About this exercise
Using the material below, copy every line where "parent" appears.

Exercise input
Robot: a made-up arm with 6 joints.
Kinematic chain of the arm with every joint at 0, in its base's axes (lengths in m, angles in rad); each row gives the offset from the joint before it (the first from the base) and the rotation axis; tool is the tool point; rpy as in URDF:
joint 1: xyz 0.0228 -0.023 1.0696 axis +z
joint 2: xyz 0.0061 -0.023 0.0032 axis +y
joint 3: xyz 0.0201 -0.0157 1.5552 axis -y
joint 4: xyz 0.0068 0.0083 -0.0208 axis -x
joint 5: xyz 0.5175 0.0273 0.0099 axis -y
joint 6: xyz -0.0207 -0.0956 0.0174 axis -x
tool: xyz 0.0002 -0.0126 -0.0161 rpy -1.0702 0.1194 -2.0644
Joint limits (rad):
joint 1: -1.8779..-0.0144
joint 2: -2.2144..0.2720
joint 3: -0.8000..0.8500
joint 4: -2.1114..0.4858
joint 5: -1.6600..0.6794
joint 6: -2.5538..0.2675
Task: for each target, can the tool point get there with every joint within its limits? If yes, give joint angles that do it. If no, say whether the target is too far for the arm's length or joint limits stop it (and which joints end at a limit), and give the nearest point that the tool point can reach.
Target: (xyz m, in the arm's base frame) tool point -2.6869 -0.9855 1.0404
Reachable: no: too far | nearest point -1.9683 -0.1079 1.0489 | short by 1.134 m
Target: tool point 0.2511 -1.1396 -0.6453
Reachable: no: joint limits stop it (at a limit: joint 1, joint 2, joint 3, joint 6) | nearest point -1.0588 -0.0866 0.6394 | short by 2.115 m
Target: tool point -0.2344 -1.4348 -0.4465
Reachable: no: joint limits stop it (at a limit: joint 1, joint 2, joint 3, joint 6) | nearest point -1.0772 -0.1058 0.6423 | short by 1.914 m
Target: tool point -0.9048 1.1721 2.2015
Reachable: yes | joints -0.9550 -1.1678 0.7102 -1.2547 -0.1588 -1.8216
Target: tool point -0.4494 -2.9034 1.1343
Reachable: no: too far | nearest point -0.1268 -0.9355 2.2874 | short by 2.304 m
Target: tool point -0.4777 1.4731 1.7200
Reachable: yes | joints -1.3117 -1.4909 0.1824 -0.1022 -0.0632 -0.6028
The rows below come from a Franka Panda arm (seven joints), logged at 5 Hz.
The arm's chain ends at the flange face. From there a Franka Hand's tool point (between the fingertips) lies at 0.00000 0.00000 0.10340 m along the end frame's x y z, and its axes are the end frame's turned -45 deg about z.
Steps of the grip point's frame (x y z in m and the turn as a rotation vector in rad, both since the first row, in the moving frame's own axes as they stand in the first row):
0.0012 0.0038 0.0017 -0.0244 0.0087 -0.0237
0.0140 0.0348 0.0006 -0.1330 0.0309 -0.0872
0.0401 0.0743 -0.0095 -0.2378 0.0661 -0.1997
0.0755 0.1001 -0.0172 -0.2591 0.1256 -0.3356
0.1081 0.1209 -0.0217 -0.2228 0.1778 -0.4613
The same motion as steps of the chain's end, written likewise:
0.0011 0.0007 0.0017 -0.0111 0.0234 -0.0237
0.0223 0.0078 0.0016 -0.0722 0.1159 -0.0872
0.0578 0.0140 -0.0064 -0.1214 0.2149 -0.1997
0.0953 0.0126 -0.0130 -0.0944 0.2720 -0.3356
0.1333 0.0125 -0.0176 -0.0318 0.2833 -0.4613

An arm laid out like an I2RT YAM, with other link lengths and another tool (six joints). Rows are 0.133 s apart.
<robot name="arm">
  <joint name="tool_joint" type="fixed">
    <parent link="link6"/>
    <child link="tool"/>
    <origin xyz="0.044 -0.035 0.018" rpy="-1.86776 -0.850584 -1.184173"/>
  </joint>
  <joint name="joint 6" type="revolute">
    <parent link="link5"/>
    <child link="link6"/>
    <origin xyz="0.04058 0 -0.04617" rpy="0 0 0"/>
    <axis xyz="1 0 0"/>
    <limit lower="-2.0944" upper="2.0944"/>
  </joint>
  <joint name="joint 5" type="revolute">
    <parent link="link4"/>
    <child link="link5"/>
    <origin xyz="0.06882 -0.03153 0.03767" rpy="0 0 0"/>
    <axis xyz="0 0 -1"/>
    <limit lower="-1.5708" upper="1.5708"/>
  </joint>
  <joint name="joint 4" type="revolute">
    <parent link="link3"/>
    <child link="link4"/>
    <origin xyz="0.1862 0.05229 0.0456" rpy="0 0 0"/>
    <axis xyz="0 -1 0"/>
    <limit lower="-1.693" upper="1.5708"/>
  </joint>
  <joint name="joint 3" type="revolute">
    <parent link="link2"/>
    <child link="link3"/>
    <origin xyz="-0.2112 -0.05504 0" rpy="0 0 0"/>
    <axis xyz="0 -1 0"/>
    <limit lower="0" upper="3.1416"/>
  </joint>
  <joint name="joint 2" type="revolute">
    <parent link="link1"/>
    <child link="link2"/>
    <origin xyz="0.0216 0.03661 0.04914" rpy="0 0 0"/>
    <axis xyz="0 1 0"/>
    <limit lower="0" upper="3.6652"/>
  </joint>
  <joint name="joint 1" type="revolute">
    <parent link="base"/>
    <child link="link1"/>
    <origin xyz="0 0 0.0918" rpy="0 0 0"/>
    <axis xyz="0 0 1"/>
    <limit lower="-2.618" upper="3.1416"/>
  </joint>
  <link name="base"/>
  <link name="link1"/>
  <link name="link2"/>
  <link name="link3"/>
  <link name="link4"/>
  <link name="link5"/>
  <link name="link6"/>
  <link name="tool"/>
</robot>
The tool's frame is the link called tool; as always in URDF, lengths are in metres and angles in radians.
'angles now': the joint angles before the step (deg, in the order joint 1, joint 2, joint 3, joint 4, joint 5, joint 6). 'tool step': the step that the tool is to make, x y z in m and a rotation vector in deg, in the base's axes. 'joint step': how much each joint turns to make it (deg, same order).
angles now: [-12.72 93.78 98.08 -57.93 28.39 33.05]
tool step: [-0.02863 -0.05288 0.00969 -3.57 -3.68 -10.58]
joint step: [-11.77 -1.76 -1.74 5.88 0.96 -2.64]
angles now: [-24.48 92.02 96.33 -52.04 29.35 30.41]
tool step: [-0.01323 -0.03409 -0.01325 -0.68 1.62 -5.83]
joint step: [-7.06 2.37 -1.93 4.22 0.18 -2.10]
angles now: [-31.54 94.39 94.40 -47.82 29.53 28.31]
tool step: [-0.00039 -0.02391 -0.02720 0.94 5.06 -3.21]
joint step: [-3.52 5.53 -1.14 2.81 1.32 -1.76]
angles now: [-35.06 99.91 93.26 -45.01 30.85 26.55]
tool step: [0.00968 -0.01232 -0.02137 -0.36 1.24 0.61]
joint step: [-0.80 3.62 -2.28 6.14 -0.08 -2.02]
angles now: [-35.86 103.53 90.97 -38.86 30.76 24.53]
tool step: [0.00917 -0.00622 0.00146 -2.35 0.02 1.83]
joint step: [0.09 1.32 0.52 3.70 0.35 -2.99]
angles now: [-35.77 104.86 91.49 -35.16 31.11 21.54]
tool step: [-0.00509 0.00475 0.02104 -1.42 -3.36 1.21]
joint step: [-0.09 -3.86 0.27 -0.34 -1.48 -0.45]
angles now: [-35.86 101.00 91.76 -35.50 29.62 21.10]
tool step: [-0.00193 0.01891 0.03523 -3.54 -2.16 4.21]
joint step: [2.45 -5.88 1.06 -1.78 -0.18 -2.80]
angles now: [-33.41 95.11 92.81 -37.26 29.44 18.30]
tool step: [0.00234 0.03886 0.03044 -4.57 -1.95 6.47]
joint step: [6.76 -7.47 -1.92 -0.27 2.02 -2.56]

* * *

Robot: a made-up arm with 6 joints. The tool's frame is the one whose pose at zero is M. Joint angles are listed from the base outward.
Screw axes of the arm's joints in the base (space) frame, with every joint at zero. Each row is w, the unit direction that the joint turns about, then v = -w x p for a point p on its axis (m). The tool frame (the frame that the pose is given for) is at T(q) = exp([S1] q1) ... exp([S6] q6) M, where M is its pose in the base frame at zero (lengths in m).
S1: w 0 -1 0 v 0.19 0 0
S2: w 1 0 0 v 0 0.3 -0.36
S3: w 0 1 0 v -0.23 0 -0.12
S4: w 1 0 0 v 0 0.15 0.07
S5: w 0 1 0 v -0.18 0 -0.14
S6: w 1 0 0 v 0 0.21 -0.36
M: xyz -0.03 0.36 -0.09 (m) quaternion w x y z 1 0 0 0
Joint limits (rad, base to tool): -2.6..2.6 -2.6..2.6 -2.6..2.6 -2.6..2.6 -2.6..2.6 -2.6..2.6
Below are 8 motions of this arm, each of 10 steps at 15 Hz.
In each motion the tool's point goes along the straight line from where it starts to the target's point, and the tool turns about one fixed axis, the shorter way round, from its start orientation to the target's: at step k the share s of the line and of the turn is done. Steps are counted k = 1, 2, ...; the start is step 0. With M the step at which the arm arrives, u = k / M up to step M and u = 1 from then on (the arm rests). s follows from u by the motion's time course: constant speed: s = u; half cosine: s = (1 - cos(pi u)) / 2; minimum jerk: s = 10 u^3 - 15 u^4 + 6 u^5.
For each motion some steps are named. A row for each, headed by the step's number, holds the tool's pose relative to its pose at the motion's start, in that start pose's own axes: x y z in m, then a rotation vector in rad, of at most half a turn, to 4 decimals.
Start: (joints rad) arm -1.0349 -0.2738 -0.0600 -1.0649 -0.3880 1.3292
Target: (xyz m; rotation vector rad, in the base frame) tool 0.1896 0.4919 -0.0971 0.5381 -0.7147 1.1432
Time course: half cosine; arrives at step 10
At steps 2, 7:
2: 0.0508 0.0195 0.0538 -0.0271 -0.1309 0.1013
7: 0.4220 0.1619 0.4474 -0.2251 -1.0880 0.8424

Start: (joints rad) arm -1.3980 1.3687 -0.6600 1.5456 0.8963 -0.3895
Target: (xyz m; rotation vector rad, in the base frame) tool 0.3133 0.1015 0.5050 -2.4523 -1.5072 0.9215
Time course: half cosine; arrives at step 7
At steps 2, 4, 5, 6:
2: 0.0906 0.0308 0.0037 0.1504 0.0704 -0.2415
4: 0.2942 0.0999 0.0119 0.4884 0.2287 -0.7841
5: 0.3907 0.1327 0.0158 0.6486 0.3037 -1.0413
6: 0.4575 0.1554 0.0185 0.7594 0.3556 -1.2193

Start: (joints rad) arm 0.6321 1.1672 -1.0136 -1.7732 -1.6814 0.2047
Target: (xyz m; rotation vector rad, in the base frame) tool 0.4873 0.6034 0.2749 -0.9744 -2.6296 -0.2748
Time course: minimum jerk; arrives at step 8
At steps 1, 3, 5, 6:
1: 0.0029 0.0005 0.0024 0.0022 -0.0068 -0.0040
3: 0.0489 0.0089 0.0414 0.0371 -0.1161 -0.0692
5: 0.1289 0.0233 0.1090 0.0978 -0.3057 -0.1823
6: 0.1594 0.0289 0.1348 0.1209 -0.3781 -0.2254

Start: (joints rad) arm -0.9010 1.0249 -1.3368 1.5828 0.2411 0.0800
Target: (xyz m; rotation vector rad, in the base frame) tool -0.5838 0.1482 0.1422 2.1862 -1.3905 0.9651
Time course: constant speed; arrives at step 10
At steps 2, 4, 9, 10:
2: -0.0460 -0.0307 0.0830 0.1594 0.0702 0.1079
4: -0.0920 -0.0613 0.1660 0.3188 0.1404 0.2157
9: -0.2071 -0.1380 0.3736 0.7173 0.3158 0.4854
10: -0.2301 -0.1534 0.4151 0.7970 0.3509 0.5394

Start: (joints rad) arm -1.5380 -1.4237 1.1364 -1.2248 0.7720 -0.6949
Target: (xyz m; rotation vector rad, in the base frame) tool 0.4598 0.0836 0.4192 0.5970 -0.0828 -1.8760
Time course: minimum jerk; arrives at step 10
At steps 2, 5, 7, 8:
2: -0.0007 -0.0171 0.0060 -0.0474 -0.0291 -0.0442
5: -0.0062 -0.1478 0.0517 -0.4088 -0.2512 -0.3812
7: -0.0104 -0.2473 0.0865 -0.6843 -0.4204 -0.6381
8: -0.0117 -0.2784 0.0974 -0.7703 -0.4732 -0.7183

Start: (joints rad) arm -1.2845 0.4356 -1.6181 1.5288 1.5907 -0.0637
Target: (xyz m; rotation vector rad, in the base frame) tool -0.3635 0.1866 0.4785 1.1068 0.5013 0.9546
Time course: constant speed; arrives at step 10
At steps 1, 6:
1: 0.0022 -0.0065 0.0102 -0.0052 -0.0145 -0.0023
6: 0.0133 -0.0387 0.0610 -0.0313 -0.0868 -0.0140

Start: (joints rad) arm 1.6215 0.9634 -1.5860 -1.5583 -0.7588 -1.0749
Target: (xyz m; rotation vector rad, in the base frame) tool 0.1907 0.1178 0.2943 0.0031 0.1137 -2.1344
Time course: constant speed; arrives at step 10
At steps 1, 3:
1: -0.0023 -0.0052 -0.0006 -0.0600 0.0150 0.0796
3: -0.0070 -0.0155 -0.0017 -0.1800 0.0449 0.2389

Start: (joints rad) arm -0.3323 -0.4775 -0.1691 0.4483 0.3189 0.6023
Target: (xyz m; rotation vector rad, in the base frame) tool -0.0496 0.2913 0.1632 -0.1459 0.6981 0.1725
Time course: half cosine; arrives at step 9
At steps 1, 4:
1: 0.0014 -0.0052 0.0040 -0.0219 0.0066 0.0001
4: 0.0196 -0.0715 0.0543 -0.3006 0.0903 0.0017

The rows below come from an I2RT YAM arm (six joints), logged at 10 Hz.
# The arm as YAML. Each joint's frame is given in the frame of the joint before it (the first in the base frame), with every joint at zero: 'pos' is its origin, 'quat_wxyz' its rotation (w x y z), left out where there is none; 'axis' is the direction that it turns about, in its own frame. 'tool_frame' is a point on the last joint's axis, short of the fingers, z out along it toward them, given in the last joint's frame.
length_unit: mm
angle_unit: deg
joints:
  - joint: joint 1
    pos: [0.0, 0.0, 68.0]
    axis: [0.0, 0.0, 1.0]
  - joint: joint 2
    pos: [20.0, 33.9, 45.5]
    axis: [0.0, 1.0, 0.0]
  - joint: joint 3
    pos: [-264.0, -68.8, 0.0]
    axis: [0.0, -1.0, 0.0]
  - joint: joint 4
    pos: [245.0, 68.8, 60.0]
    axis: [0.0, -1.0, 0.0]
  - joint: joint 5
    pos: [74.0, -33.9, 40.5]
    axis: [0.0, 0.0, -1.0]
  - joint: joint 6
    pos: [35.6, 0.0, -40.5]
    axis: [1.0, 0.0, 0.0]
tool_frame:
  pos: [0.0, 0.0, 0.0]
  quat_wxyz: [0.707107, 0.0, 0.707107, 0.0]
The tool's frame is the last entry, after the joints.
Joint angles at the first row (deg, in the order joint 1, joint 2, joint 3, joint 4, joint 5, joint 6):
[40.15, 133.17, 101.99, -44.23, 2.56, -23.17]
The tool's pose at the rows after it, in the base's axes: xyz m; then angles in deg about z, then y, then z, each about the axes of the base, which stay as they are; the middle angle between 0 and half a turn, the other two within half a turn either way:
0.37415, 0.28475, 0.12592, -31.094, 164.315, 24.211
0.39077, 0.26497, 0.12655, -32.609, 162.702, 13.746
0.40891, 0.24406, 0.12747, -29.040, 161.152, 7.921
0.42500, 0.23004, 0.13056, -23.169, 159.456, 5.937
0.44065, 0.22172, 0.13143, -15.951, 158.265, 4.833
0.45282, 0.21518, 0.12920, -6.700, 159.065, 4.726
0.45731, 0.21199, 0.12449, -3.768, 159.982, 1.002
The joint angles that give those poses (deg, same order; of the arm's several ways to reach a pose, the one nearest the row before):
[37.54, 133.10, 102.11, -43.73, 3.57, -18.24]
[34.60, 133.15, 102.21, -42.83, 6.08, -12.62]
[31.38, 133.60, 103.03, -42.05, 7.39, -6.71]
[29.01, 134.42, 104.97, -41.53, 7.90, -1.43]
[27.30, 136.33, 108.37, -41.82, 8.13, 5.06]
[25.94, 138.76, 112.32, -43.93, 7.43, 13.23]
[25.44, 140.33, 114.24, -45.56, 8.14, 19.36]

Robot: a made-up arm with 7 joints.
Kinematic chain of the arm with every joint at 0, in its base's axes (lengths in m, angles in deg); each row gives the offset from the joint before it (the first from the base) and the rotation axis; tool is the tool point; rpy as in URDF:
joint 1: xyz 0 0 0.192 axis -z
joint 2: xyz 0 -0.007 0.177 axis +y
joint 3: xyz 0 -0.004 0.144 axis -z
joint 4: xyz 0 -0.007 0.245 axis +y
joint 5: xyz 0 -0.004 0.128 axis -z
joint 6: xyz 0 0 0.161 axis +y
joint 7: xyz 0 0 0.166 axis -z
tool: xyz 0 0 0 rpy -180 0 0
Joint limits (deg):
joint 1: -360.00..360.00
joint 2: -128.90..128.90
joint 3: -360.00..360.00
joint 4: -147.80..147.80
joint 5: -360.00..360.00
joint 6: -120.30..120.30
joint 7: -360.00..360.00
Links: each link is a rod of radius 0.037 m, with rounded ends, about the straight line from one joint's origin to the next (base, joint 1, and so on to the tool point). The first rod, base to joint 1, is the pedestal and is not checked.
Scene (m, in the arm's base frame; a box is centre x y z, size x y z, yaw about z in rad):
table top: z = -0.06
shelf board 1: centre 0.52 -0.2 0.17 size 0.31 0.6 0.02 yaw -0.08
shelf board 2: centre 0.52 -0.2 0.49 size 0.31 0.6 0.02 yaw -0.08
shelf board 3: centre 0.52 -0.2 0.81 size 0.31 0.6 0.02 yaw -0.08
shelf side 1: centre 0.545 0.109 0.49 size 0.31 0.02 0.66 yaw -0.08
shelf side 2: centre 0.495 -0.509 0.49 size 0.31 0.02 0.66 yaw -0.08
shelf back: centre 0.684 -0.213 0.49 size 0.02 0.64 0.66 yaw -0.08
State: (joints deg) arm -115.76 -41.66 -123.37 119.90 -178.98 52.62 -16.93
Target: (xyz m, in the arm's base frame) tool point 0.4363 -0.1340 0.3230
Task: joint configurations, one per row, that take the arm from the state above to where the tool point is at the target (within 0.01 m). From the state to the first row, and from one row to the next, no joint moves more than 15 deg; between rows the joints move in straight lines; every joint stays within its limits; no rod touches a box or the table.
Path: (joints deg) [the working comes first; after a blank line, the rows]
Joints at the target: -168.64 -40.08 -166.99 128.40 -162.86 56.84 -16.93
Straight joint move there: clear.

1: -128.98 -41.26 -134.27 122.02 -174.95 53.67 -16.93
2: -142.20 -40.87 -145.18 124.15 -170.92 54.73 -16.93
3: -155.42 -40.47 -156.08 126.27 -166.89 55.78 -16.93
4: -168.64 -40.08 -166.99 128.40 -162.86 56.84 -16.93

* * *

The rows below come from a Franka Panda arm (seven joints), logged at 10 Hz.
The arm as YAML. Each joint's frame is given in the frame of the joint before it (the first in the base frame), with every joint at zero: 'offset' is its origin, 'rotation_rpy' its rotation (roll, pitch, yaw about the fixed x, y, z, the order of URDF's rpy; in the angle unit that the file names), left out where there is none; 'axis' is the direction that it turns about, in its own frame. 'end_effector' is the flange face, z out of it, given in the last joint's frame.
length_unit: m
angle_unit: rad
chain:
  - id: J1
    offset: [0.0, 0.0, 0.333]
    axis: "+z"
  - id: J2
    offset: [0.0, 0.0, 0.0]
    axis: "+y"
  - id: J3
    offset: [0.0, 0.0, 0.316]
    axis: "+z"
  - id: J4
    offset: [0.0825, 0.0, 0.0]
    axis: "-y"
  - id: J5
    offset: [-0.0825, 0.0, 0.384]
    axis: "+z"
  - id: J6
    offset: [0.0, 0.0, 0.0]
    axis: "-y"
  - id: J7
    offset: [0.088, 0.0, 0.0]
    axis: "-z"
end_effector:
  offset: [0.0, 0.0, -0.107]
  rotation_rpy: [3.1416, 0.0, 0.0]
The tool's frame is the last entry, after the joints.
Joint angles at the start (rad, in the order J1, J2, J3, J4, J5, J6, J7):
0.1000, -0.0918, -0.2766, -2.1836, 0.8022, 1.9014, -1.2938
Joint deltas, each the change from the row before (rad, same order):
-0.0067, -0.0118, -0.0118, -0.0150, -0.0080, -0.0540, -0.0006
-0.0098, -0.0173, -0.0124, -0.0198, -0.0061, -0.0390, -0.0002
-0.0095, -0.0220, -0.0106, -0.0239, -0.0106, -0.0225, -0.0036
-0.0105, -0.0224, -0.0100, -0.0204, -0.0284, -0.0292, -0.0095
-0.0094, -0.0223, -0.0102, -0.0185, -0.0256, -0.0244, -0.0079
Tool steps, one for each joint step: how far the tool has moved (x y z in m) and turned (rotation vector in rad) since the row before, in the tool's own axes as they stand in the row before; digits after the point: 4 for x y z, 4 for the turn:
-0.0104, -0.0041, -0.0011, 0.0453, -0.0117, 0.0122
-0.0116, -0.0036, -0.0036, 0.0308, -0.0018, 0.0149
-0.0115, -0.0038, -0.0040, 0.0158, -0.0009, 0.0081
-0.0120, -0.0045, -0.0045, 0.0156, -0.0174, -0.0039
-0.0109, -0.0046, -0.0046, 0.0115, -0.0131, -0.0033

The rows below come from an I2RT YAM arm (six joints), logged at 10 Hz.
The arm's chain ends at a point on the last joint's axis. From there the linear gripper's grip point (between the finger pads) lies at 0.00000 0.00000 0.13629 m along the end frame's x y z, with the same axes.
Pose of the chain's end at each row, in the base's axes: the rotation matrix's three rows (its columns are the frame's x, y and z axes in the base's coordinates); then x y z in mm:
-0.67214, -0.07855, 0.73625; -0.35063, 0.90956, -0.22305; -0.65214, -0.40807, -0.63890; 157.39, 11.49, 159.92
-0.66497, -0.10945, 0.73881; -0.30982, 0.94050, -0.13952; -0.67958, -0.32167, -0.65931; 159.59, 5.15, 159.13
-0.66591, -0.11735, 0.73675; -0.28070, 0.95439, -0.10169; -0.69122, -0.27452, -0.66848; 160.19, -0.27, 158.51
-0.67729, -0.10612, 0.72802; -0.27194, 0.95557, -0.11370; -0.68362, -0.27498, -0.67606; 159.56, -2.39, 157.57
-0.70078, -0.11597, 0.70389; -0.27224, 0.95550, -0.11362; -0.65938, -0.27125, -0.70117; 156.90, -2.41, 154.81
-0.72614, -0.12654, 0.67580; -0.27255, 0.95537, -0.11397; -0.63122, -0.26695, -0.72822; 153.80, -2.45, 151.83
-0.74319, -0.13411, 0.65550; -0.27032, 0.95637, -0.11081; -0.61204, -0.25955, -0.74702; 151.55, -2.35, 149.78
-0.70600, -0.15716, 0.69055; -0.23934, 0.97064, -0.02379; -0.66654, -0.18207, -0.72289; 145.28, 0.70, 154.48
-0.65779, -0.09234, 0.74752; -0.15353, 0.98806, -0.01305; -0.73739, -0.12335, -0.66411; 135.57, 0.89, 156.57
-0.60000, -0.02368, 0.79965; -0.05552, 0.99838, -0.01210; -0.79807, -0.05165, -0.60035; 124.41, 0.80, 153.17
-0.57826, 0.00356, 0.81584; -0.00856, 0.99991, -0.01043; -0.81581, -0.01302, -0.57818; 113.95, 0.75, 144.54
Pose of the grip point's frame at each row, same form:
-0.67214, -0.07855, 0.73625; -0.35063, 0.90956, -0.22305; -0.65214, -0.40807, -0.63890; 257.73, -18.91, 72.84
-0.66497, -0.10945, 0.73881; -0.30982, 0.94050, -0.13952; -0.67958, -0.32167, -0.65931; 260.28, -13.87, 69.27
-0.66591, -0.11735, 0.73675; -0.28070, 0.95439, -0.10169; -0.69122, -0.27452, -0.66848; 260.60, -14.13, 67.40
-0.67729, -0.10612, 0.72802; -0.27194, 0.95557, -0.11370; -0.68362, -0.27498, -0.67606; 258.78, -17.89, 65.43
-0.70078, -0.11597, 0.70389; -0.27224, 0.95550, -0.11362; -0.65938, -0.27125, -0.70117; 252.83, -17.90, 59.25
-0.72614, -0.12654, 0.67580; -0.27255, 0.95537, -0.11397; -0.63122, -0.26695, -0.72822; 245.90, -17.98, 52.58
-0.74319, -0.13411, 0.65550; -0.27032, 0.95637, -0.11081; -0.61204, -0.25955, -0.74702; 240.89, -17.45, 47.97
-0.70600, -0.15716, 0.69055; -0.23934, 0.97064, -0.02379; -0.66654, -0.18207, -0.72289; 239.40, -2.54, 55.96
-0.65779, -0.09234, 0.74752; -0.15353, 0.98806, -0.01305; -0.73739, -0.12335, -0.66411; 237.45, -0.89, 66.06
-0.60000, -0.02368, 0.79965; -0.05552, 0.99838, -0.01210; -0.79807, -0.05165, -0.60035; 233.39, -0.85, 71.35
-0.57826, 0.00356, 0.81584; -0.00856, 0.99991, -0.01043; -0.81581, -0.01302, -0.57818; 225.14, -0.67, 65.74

Solution to the problem
    <parent link="link6"/>
    <parent link="link5"/>
    <parent link="link4"/>
    <parent link="link3"/>
    <parent link="link2"/>
    <parent link="link1"/>
    <parent link="base"/>

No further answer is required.